The clock begins to strike midnight. Cinderella, enchanted by the Prince's attentions, completely forgets the Good Fairy's condition. With the last stroke of twelve, she suddenly remembers and quickly retires at the moment her mother walks up to the Prince and engages him in conversation. Cinderella, whose rich attire has turned simple, tries to leave the royal palace unnoticed. The Prince, observing the beautiful stranger's disappearance, orders his chamberlain to follow her, but just then, a page enters and gives the Prince the slipper which the Princess lost. The Prince, admiring the slipper, orders it to be announced throughout the land that he will choose for his bride the woman whose foot the slipper fits.

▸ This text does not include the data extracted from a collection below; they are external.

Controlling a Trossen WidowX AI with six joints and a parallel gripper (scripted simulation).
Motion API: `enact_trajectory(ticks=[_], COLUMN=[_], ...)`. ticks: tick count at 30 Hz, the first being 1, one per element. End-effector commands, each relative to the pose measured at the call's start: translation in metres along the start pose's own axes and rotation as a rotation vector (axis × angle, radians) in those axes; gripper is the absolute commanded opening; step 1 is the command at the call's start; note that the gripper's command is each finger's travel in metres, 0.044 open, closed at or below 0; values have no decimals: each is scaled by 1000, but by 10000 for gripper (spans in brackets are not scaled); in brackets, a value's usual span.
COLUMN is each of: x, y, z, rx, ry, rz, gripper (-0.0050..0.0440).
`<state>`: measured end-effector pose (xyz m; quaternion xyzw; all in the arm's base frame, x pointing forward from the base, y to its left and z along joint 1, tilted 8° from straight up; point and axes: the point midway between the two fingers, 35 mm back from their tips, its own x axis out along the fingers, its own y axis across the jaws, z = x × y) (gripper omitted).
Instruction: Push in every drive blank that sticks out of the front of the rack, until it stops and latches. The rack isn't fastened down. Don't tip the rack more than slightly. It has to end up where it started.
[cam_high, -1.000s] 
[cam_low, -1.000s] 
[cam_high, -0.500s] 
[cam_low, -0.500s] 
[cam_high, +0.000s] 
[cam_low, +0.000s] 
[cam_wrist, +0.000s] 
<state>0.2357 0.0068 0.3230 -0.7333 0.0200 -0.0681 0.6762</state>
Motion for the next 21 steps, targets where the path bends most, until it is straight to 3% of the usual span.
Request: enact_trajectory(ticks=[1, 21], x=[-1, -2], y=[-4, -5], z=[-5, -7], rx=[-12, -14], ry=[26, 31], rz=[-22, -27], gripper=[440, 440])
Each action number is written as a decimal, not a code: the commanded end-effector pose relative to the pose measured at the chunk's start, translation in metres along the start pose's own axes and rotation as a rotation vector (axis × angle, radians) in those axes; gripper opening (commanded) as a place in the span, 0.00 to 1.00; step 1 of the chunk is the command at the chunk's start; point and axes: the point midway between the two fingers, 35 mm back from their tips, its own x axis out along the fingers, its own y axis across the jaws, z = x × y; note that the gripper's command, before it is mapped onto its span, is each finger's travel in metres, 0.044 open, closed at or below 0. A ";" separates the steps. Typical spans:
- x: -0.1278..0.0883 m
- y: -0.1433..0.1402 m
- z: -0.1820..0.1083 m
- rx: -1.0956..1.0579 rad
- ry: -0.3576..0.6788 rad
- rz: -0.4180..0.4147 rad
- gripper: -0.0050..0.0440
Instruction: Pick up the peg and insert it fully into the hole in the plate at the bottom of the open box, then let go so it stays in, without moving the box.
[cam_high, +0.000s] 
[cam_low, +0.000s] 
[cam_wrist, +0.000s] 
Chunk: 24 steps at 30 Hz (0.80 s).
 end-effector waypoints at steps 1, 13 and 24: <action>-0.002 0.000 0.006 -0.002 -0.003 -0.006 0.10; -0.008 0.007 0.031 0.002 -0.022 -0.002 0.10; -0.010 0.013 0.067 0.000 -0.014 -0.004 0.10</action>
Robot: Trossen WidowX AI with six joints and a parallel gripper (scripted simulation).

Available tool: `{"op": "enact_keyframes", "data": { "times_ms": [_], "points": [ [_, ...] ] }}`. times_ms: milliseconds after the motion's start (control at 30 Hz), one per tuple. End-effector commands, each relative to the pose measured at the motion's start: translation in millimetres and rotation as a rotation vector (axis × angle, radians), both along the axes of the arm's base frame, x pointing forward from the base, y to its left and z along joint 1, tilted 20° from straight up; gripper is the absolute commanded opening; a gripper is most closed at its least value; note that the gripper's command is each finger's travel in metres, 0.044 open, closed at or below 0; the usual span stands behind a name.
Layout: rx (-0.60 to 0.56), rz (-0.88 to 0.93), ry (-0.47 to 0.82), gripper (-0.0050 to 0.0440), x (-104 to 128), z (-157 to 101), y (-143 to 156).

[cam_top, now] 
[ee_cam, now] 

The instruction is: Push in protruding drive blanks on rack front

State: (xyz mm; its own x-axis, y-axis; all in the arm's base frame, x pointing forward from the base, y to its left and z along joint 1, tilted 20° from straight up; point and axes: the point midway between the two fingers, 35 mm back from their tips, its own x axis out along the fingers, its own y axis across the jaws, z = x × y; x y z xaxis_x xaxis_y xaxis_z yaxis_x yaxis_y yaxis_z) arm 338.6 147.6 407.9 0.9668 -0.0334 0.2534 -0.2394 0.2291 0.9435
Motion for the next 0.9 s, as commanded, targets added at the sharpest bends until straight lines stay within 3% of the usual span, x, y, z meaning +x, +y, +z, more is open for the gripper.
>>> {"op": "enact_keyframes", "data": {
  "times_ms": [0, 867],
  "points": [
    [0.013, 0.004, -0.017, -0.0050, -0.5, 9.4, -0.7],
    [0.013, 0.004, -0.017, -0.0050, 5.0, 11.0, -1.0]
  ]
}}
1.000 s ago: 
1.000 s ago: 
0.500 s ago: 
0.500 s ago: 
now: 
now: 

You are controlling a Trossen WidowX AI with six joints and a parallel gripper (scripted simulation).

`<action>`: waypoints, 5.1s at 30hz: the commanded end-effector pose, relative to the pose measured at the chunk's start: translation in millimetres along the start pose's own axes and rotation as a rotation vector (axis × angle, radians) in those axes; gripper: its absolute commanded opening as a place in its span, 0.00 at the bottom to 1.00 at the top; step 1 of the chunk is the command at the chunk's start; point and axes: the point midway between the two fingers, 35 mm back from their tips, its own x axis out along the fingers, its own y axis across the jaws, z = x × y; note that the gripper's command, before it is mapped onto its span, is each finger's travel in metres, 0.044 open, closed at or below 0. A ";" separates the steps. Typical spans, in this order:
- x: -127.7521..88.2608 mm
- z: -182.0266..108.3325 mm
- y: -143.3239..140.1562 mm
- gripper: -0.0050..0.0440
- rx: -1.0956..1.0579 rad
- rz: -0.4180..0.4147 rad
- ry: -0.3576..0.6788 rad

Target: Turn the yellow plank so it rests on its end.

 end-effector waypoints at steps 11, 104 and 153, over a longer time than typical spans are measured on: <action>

ACT III – A Fantastic Garden in the Prince's Castle

Scene 1

Servants and pages, preparing for the Prince's celebration, walk through the garden from time to time. The Prince enters with his retinue, wanting to know if his wishes have been met and if the beautiful stranger has turned up. The chamberlain calms the Prince, adding that the Princess is probably there. Contended with the chamberlain's assurances, the Prince invites the King and Queen into the ball.

Scene 2

On the day after the ball, Cinderella, wishing to see the Prince again and to look for her lost slipper, comes to the royal garden. Hearing footsteps, she hides in the bushes, frightened, falls to her knees in despair and prays for her godmother to help her.

Scene 3

The Good Fairy appears, and wishing to help her favourite again, still reproaches her for disobeying and not coming home in time. Cinderella begs the Good Fairy's forgiveness and asks her to help. Trumpets sound; the herald announces that Prince Charming will choose as his bride the woman whose foot fits the slipper which was found. Cinderella wants to be at the celebration to see him again and begs the Fairy to let her go to the ball. The Fairy gladly agrees; they withdraw.

Scene 4

The King and Queen enter with the Prince and the others invited to the celebration. The Prince asks the assembled beauties to try on the slipper, but their efforts are in vain; the slipper does not fit any of them. The herald now announces the Good Fairy with Cinderella. The Prince suggests that Cinderella also try the slipper and, to the astonishment of all, the slipper fits and stays on her foot. The onlookers are struck by Cinderella's beauty and the Prince, delighted, declares his love to her; her sisters beg forgiveness for treating her badly. She forgives them and the heralds announce Cinderella as the Prince's bride. The entire court congratulates them.